> [EXERCISE DESCRIPTION]
Keep the images out while you retype all of the data exactly.

RECORDS SUPPLIED START

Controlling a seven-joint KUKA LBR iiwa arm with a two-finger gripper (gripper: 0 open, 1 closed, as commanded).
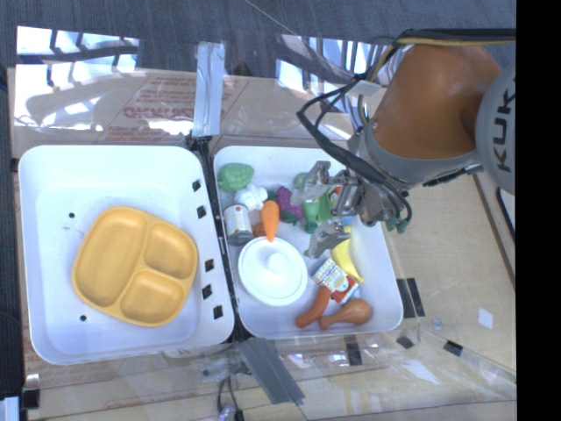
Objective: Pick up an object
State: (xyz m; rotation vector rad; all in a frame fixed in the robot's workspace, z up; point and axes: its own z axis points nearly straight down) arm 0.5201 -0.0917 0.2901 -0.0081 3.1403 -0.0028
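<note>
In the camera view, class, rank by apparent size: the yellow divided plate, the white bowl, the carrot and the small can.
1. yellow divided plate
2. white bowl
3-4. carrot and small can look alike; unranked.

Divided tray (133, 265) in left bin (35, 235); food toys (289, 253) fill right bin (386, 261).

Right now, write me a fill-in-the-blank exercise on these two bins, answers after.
1. The yellow divided plate lies in the ____ bin.
2. The white bowl sits in the ____ bin.
3. The carrot is coloured ____.
4. The end effector hangs over the ____ bin.

Missing words: left; right; orange; right
</note>
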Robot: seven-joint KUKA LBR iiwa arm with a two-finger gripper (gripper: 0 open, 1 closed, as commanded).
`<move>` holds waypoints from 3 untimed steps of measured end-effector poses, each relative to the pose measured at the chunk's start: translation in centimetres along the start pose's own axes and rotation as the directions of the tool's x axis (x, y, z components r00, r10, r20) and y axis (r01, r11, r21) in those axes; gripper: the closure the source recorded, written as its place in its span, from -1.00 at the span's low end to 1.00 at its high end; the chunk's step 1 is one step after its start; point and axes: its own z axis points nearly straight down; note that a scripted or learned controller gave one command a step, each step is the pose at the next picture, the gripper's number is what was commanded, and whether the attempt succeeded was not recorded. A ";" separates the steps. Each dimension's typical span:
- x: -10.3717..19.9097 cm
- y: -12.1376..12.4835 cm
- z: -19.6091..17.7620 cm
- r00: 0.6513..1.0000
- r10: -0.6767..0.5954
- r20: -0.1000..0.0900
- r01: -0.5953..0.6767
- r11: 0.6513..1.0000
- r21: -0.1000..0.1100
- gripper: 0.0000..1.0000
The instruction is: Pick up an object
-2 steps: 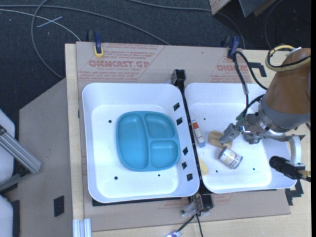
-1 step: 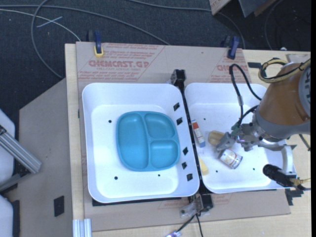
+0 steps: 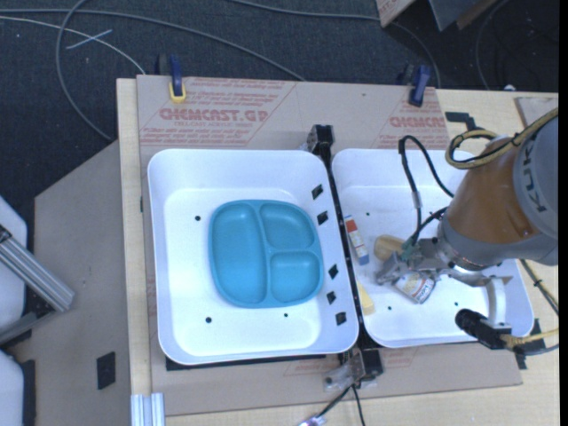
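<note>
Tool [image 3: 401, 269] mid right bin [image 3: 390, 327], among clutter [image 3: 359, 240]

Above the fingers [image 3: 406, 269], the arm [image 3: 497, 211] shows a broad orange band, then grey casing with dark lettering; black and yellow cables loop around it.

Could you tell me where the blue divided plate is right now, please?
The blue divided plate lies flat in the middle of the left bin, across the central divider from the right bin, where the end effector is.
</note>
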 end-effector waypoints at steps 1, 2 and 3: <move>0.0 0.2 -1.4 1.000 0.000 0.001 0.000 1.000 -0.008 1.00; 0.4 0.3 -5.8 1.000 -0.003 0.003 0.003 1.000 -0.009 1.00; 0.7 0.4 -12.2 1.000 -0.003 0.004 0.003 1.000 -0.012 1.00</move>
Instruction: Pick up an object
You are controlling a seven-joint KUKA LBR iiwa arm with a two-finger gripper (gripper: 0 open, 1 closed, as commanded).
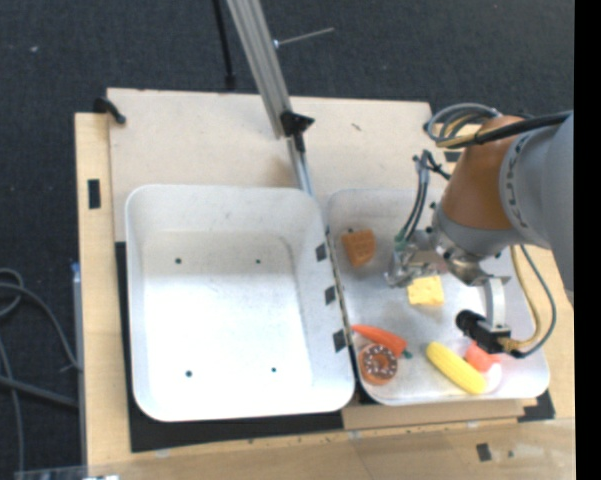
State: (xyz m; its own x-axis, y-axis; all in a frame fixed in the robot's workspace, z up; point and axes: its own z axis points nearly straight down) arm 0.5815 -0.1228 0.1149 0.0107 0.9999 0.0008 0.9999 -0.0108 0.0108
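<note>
Worktop [210, 138], right bin [525, 373]: arm [500, 193] low inside, end effector [418, 268] just above yellow block [426, 292], grip state cannot tell; block mid-bin, likely light, soft foam, best pinched across flat sides; smaller carrot [378, 337] nearby.

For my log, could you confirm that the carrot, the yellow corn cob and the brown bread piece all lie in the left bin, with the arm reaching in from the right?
Not quite: the carrot, the yellow corn cob and the brown bread piece lie in the right bin, not the left bin, as the camera view shows. The arm does reach in from the right.
</note>
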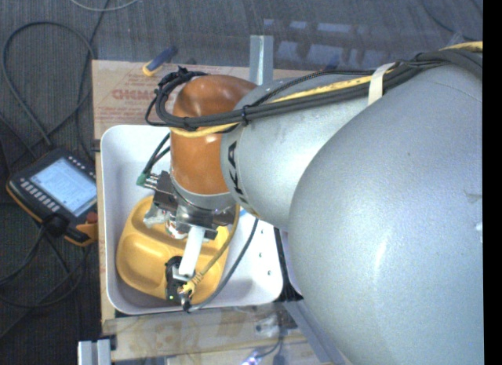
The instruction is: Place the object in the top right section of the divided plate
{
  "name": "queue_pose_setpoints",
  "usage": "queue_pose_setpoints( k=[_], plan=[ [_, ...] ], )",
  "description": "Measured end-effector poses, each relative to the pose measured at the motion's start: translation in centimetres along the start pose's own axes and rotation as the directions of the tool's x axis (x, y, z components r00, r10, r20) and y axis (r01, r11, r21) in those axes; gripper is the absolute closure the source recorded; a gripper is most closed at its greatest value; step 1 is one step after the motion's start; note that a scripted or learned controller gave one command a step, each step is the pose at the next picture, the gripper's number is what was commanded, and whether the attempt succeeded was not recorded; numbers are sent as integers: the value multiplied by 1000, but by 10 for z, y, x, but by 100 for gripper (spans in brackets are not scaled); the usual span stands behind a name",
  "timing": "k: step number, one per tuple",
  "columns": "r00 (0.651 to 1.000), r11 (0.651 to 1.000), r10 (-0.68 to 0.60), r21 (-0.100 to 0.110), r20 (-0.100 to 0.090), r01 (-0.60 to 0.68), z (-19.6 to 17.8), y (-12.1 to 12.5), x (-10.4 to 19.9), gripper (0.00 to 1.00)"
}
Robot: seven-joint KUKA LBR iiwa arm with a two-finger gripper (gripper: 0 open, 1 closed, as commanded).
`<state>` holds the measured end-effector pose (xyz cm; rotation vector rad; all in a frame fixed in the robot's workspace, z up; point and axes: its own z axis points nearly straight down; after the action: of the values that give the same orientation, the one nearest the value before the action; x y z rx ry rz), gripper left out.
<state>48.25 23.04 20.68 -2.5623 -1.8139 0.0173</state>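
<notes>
The grey arm (376, 198) fills the right of the view, and its orange band (200, 144) drops into the white bin (118, 151) on the tabletop (118, 93). A yellow divided plate (141, 257) lies in the bin's near left corner, its far right part hidden by the wrist. The jaws hang just over the plate – spread or pressed together, I cannot tell (the wrist covers them). A handheld controller (55, 191) with a lit screen lies on the floor – left of the bin.

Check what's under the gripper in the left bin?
A yellow divided plate lies under the gripper, on the white bin's floor. The wrist covers the plate's middle and far side, so its dividers and anything lying there are hidden.
</notes>
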Motion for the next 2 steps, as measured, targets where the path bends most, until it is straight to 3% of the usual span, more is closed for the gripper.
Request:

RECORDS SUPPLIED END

> [RESULT OF THIS TASK]
Controlling a seven-joint KUKA LBR iiwa arm with a two-finger gripper (gripper: 0 open, 1 closed, as commanded).
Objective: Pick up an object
State: (xyz m; rotation vector rad; all in a frame fixed in the robot's workspace, z up; point and axes: its own z axis points nearly straight down) arm 0.5201 -0.0917 0.2901 -0.0081 3.1403 -0.0028
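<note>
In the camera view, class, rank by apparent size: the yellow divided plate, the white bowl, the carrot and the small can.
1. yellow divided plate
2. white bowl
3-4. carrot and small can look alike; unranked.

Divided tray (133, 265) in left bin (35, 235); food toys (289, 253) fill right bin (386, 261).

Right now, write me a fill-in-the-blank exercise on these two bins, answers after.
1. The yellow divided plate lies in the ____ bin.
2. The white bowl sits in the ____ bin.
3. The carrot is coloured ____.
4. The end effector hangs over the ____ bin.

Missing words: left; right; orange; right
</note>
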Robot: seven-joint KUKA LBR iiwa arm with a two-finger gripper (gripper: 0 open, 1 closed, as commanded).
`<move>` holds waypoints from 3 untimed steps of measured end-effector poses, each relative to the pose measured at the chunk's start: translation in centimetres along the start pose's own axes and rotation as the directions of the tool's x axis (x, y, z components r00, r10, r20) and y axis (r01, r11, r21) in those axes; gripper: the closure the source recorded, written as its place in its span, from -1.00 at the span's low end to 1.00 at its high end; the chunk's step 1 is one step after its start; point and axes: its own z axis points nearly straight down; note that a scripted or learned controller gave one command a step, each step is the pose at the next picture, the gripper's number is what was commanded, and whether the attempt succeeded was not recorded. A ";" separates the steps. Each dimension's typical span:
- x: -10.3717..19.9097 cm
- y: -12.1376..12.4835 cm
- z: -19.6091..17.7620 cm
- r00: 0.6513..1.0000
- r10: -0.6767..0.5954
- r20: -0.1000..0.0900
- r01: -0.5953..0.6767
- r11: 0.6513..1.0000
- r21: -0.1000..0.1100
- gripper: 0.0000..1.0000
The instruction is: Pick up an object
-2 steps: 
-1 step: 
+0 steps: 
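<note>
Tool [image 3: 401, 269] mid right bin [image 3: 390, 327], among clutter [image 3: 359, 240]

Above the fingers [image 3: 406, 269], the arm [image 3: 497, 211] shows a broad orange band, then grey casing with dark lettering; black and yellow cables loop around it.

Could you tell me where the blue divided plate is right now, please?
The blue divided plate lies flat in the middle of the left bin, across the central divider from the right bin, where the end effector is.
</note>
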 end-effector waypoints at steps 1, 2 and 3: <move>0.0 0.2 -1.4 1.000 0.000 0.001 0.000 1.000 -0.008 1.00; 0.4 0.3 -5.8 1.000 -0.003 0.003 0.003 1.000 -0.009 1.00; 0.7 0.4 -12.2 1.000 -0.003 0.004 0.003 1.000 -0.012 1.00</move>
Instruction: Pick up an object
You are controlling a seven-joint KUKA LBR iiwa arm with a two-finger gripper (gripper: 0 open, 1 closed, as commanded).
State: (xyz m; its own x-axis, y-axis; all in a frame fixed in the robot's workspace, z up; point and axes: its own z axis points nearly straight down) arm 0.5815 -0.1228 0.1149 0.0107 0.9999 0.0008 0.9999 -0.0108 0.0108
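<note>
Worktop [210, 138], right bin [525, 373]: arm [500, 193] low inside, end effector [418, 268] just above yellow block [426, 292], grip state cannot tell; block mid-bin, likely light, soft foam, best pinched across flat sides; smaller carrot [378, 337] nearby.

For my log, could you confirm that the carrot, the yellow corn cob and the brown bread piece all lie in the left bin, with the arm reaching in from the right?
Not quite: the carrot, the yellow corn cob and the brown bread piece lie in the right bin, not the left bin, as the camera view shows. The arm does reach in from the right.
</note>
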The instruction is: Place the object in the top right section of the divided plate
{
  "name": "queue_pose_setpoints",
  "usage": "queue_pose_setpoints( k=[_], plan=[ [_, ...] ], )",
  "description": "Measured end-effector poses, each relative to the pose measured at the motion's start: translation in centimetres along the start pose's own axes and rotation as the directions of the tool's x axis (x, y, z components r00, r10, r20) and y axis (r01, r11, r21) in those axes; gripper is the absolute closure the source recorded; a gripper is most closed at its greatest value; step 1 is one step after the motion's start; note that a scripted or learned controller gave one command a step, each step is the pose at the next picture, the gripper's number is what was commanded, and whether the attempt succeeded was not recorded; numbers are sent as integers: the value multiplied by 1000, but by 10 for z, y, x, but by 100 for gripper (spans in brackets are not scaled); the usual span stands behind a name",
  "timing": "k: step number, one per tuple",
  "columns": "r00 (0.651 to 1.000), r11 (0.651 to 1.000), r10 (-0.68 to 0.60), r21 (-0.100 to 0.110), r20 (-0.100 to 0.090), r01 (-0.60 to 0.68), z (-19.6 to 17.8), y (-12.1 to 12.5), x (-10.4 to 19.9), gripper (0.00 to 1.00)"
}
Robot: seven-joint KUKA LBR iiwa arm with a two-finger gripper (gripper: 0 open, 1 closed, as commanded).
`<state>` holds the measured end-effector pose (xyz cm; rotation vector rad; all in a frame fixed in the robot's workspace, z up; point and axes: its own z axis points nearly straight down; after the action: of the values that give the same orientation, the one nearest the value before the action; x y z rx ry rz), gripper left out.
<state>48.25 23.04 20.68 -2.5623 -1.8139 0.0173</state>
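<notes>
The grey arm (376, 198) fills the right of the view, and its orange band (200, 144) drops into the white bin (118, 151) on the tabletop (118, 93). A yellow divided plate (141, 257) lies in the bin's near left corner, its far right part hidden by the wrist. The jaws hang just over the plate – spread or pressed together, I cannot tell (the wrist covers them). A handheld controller (55, 191) with a lit screen lies on the floor – left of the bin.

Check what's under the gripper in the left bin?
A yellow divided plate lies under the gripper, on the white bin's floor. The wrist covers the plate's middle and far side, so its dividers and anything lying there are hidden.
</notes>
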Motion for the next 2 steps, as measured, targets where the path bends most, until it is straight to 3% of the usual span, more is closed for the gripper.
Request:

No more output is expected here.